Choisir le « meilleur » moment pour mourir
Le cas est différent chez les personnes qui, sachant quand elles mourront, demandent de rester quelques minutes seules ou le font précisément au moment où le parent, qui est tout le temps à leur chevet, sort un instant pour aller aux toilettes. Et puis il y a le cas de patients qui meurent aussitôt après avoir vu le parent ou le proche qui n’a pas pu arriver avant parce qu’il était à l’étranger, ou alors après que tous les papiers liés à sa succession sont prêts. « On dirait qu’ils attendent le bon moment pour se permettre de mourir », a relevé l’infirmière. Cette sensation de transcendance est perceptible chez les croyants comme chez les agnostiques ou les athées.
Le directeur du Tucson Medical Center John Lerma, spécialisé en soins palliatifs, a recueilli des témoignages très similaires à ceux cités par l’infirmière, Il en a fait un ouvrage intitulé Into the Light : Real Life Stories About Angelic Visits, Visions of the Afterlife, and Other Pre-Death Experiences (Dans la lumière : des histoires de vie vraies sur les visites des anges, les visions de l’au-delà et autres expériences vécues pendant les moments précédant la mort, New Page Books). Selon ses données, entre 70-80 % des patients attendent que leurs proches sortent de leur chambre pour mourir.

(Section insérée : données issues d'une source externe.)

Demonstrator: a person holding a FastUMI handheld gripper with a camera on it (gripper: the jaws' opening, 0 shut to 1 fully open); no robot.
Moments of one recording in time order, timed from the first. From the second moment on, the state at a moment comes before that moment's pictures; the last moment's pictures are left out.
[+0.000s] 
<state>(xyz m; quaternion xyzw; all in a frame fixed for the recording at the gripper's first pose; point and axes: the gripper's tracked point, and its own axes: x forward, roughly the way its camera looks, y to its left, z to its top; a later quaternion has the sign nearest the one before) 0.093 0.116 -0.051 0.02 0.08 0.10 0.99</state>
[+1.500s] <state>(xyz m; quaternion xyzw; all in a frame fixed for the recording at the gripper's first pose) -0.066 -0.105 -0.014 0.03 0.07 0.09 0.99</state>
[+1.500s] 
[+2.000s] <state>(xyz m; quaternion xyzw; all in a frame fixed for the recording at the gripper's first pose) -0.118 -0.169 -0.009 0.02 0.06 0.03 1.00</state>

Penny Sartori refuse de croire que ces expériences sont le résultat d’hallucinations. « Il est impossible que différentes personnes voient la même chose et soient capables de la décrire de la même façon s’il s’agit vraiment d’une perception déformée de la réalité », estime-t-elle. On retrouve ici la théorie de base du fameux professeur Raymond Moody, médecin et docteur en philosophie, connu pour ses travaux sur les expériences de mort imminente à la fin des années 70 du siècle passé. Ses études sur les expériences partagées par des personnes qui accompagnent ceux qui se trouvent en transe de mort, ont « ouvert un champ totalement nouveau d’étude sur la question de la vie après la mort ». Les personnes qui rapportent ces expériences sont saines. « Généralement, elles sont assises à côté du lit de mort, quand survient un de ces merveilleux et mystérieux phénomènes. Et comme elles sont saines et pas en danger de mort, on ne peut leur attribuer ce qui leur arrive à un manque de chimie cérébrale, nous devrons aller au-delà de cet argument », affirme le scientifique.
Nouveaux champs d’étude
Et tirer « cyniquement » l’exemple de personnes hospitalisées à un stade avancé de la maladie d’Alzheimer qui retrouvent subitement la raison, pour expliquer ce phénomène à partir des dysfonctionnements cérébraux, ne tient pas non plus, estime Penny Sartori.
Et d’expliquer : « Ces patients sont à un stade terminal de la maladie, incapables d’articuler un mot quand subitement, elles se mettent à parler de manière tout à fait cohérente, interagissant avec des personnes qui ne sont pas dans la pièce, le plus souvent avec des parents décédés (…). Il arrive en général qu’après cette expérience, elles cessent d’être agitées et finissent par mourir, un sourire sur le visage, d’habitude un ou deux jours plus tard ».
Penny refuse cette idée selon laquelle les médicaments sont à l’origine de telles visions, car il est bien connu, dit-elle, « que ceux-ci provoquent de l’anxiété, donc tout le contraire de ce que les patients éprouvent ».